__Records shown__.
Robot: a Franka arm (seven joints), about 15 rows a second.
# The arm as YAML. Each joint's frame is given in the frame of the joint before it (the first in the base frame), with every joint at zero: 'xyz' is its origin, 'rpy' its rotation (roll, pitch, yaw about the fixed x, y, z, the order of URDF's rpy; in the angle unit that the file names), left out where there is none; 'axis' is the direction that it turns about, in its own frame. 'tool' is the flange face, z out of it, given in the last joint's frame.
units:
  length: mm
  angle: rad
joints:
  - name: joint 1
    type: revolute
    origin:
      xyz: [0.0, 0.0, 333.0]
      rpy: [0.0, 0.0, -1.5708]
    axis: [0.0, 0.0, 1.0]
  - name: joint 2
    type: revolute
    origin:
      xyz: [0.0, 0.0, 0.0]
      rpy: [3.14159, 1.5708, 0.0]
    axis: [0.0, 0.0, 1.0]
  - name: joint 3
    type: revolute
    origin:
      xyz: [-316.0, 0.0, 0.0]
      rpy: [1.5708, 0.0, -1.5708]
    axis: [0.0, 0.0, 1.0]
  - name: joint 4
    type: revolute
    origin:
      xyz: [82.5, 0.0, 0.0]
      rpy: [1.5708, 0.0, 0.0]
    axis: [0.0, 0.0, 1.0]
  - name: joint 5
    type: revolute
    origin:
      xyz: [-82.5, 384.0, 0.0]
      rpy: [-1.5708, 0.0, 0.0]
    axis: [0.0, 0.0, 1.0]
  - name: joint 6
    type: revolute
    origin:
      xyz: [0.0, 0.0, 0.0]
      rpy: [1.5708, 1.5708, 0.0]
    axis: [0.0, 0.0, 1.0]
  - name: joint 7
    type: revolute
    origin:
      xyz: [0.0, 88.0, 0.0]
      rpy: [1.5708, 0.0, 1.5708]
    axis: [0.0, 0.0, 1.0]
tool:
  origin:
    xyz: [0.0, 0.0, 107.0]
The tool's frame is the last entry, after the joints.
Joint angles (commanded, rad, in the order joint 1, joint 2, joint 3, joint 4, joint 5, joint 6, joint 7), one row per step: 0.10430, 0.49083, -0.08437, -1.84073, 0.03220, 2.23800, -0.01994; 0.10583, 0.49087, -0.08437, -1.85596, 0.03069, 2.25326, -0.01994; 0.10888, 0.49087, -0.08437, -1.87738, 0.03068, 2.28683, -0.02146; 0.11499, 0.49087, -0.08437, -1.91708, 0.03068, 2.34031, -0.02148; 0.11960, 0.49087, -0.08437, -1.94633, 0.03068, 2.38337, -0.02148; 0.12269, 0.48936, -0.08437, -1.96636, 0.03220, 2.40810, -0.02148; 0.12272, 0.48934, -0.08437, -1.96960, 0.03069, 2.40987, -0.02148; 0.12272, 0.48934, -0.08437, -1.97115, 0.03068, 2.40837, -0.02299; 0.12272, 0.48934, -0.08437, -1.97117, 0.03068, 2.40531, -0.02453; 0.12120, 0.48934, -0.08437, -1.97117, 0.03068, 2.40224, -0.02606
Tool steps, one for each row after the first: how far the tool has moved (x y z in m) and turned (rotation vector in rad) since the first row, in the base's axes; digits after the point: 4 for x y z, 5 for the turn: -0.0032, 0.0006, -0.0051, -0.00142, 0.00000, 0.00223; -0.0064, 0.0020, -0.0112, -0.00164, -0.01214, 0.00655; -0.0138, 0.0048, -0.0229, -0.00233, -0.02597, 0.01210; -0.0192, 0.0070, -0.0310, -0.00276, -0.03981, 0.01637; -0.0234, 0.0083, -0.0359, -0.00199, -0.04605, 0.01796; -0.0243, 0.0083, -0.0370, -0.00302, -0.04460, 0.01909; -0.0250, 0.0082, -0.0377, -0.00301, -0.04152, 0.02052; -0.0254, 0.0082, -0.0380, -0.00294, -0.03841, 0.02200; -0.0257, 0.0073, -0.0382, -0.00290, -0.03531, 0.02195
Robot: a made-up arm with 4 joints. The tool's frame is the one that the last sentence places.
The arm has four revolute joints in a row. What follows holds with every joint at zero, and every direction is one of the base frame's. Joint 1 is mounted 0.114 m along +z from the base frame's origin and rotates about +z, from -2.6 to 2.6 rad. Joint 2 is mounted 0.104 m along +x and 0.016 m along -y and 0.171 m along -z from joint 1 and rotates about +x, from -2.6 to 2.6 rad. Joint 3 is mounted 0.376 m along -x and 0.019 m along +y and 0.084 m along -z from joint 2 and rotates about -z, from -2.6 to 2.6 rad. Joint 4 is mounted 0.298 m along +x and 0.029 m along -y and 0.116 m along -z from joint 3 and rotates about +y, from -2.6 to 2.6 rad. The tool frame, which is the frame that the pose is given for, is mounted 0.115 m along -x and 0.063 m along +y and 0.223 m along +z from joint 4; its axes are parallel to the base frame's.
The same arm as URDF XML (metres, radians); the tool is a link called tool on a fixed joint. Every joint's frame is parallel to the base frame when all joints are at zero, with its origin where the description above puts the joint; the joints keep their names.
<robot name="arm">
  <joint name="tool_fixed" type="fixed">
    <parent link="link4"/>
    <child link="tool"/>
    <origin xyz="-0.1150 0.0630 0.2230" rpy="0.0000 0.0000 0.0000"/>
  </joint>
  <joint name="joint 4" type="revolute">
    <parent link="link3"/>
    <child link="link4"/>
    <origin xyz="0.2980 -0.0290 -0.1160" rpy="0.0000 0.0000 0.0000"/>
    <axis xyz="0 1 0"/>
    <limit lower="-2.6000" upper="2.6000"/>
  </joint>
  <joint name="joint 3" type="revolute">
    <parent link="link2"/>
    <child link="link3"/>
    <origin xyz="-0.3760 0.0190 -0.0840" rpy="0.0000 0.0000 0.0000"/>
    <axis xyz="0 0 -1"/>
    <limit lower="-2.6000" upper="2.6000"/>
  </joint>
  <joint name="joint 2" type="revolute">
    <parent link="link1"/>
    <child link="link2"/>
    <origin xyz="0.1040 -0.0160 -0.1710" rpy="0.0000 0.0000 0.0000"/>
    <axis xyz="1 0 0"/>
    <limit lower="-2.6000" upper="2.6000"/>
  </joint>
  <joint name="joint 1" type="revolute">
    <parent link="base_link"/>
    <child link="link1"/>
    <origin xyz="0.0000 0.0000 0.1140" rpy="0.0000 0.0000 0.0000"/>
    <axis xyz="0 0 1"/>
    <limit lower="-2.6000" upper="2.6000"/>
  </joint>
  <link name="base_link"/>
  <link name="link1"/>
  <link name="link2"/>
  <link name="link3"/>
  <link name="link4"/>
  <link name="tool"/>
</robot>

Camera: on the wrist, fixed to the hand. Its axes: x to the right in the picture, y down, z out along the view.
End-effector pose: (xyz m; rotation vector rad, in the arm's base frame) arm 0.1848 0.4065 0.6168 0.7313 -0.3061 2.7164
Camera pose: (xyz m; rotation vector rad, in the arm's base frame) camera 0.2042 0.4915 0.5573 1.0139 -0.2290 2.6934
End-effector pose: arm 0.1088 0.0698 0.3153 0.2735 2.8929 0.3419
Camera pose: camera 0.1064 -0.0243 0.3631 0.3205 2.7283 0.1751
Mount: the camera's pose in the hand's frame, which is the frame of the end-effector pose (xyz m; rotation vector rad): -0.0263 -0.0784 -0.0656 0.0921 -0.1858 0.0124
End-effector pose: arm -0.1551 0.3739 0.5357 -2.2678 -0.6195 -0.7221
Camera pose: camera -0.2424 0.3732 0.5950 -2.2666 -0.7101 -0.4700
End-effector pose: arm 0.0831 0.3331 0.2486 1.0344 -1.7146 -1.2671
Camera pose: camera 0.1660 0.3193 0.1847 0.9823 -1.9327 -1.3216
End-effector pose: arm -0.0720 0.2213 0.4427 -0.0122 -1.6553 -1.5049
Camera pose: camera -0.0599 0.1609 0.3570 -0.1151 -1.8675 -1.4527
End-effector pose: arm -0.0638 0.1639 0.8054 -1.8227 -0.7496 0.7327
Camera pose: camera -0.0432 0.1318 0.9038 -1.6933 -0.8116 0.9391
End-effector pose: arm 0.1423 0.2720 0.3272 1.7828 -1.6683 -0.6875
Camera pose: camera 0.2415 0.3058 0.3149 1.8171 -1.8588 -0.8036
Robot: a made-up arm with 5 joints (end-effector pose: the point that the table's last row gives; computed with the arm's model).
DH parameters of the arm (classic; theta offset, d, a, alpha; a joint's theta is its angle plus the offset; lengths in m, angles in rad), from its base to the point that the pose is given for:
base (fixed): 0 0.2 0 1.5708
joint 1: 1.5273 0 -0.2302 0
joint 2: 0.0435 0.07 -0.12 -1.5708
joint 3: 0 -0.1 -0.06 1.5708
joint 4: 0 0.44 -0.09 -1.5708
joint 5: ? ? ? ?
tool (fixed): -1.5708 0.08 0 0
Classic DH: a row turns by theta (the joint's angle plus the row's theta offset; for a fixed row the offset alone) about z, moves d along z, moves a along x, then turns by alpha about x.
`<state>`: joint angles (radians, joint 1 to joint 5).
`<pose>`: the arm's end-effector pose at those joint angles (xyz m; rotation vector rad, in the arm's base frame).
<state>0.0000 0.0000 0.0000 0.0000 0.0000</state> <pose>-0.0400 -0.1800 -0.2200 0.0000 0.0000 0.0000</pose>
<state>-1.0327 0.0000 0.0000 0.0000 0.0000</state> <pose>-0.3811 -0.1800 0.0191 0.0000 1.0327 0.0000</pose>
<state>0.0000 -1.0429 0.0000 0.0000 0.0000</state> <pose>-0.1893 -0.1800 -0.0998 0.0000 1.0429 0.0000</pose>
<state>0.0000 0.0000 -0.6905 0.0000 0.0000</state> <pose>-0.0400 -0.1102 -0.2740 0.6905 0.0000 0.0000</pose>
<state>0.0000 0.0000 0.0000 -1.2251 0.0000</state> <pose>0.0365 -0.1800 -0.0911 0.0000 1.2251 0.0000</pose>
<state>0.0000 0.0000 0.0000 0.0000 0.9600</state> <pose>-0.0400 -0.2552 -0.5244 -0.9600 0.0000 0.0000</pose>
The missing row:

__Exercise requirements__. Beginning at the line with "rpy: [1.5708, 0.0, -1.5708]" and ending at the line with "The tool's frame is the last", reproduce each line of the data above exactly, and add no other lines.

__Response area__.
      rpy: [1.5708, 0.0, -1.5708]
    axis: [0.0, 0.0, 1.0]
  - name: joint 4
    type: revolute
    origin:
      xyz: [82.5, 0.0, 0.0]
      rpy: [1.5708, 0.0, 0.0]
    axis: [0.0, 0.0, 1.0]
  - name: joint 5
    type: revolute
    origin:
      xyz: [-82.5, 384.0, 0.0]
      rpy: [-1.5708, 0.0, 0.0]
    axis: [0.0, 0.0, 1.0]
  - name: joint 6
    type: revolute
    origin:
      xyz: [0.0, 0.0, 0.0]
      rpy: [1.5708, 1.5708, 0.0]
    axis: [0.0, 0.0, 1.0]
  - name: joint 7
    type: revolute
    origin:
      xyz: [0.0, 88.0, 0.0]
      rpy: [1.5708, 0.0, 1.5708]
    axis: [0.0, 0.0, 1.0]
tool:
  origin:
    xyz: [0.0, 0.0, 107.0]
The tool's frame is the last entry, after the joints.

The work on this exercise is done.